Ed è a questo punto che Elia interviene. Non ha una parola sua da annunciare ma quella di un Dio che lungo la storia del suo popolo si è sempre lasciato impressionare e infiammare dal grido del povero e degli oppressi. Elia ha dovuto imparare lungo la sua vita a non aggiungere nulla di più rispetto a questa Parola, ha dovuto imparare a sue spese a far coincidere il suo pensiero con quello di Dio, ha capito che l’efficacia di un messaggio non sta nel protagonismo ma nel farsi riempire dal mormorio del vento leggero del passo di Dio che cammina in mezzo a noi. Ma per questo rimando alla lettura personale del ciclo di Elia. È proprio dall’ascolto della Parola che nasce la passione per la storia, per il mondo, per la Giustizia. E anche qui mi fermo per raccogliere un’altra indicazione. Chiediamoci se l’ascolto della Parola sta mettendo sui nostri occhi, spesso miopi e tentati di guardare troppo vicino, troppo a noi stessi e ai nostri interessi, le lenti della passione per la storia; se c’è la voglia di lubrificare gli occhi con il collirio della Fede per infiammarsi di passione per i poveri di questo mondo e per tutti quelli che stanno perdendo anche la dignità; se il rispetto che ci porta a piegare le nostre ginocchia di fronte al Crocifisso Risorto è lo stesso per ogni crocifisso che sfioriamo lungo la nostra vita. La passione per la Giustizia senza fede è rivoluzione sterile. Ma la fede senza lotta accanto agli oppressi  è spiritualismo inutile. Insomma, la sincerità dell’Amore è sempre la prova della bontà della nostra Fede.

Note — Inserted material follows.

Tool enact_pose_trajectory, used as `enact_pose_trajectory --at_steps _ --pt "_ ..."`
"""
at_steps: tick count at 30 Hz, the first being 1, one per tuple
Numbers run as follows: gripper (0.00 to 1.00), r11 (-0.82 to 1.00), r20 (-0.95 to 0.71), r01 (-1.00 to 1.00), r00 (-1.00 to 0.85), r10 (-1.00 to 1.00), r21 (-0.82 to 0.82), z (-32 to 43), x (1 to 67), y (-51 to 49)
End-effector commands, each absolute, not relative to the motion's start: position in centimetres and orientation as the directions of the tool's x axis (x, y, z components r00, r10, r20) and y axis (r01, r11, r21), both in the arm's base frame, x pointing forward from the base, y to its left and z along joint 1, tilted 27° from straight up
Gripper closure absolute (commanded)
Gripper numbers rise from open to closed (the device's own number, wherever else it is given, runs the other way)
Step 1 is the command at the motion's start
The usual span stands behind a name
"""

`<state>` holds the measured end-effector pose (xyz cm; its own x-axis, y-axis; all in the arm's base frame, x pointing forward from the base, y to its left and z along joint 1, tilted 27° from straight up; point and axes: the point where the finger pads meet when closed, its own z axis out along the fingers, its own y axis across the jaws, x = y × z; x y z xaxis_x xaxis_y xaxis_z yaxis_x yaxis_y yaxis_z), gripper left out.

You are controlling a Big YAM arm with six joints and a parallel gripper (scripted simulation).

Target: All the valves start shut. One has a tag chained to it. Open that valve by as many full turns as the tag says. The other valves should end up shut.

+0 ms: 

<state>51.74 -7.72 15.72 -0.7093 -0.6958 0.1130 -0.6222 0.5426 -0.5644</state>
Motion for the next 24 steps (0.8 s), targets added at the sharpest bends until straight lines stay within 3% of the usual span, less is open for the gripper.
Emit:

Ecco perché la Liturgia crea una risonanza alla vicenda di Elia con questa parabola di Luca. Il ricco, di cui non sapremo mai il nome al contrario di Lazzaro, il povero – nella Storia della salvezza è ribaltata la legge per cui il dovere di cronaca appartiene solo ai potenti oppure perché il nome del ricco potrebbe essere benissimo il nostro – è uno che è vissuto nell’indifferenza: questo è l’unico peccato che gli si può imputare. Non ha tiranneggiato sul povero, semplicemente è rimasto sordo alla sua presenza, peggio dei cani che almeno si avvicinavano a Lazzaro per leccare le sue piaghe. E la sua indifferenza ha scavato un abisso che Dio, nell’eternità, non ha potuto non riconoscere. Eppure avrebbe potuto ascoltare anche lui Mosè e i Profeti, o meglio, avrebbe potuto comprendere che tutta la Legge lo stava spingendo verso un orizzonte di Carità. Non è un peccato avere ricchezze, è un problema – troppo ricorrente, è empiricamente dimostrato – se ti allontanano dal mondo dei poveri e ti rendono sordo a chi soffre. Penso dunque che la Parola di questa domenica ci voglia aiutare a cingere un grembiule per servire tutti i poveri che stanno alla porta di casa nostra. Saranno loro un giorno ad accoglierci nel Regno se ci riconosceranno come amici. E fra quei poveri forse scopriremo anche il volto di Uno che ha deciso di occupare per sempre l’ultimo posto.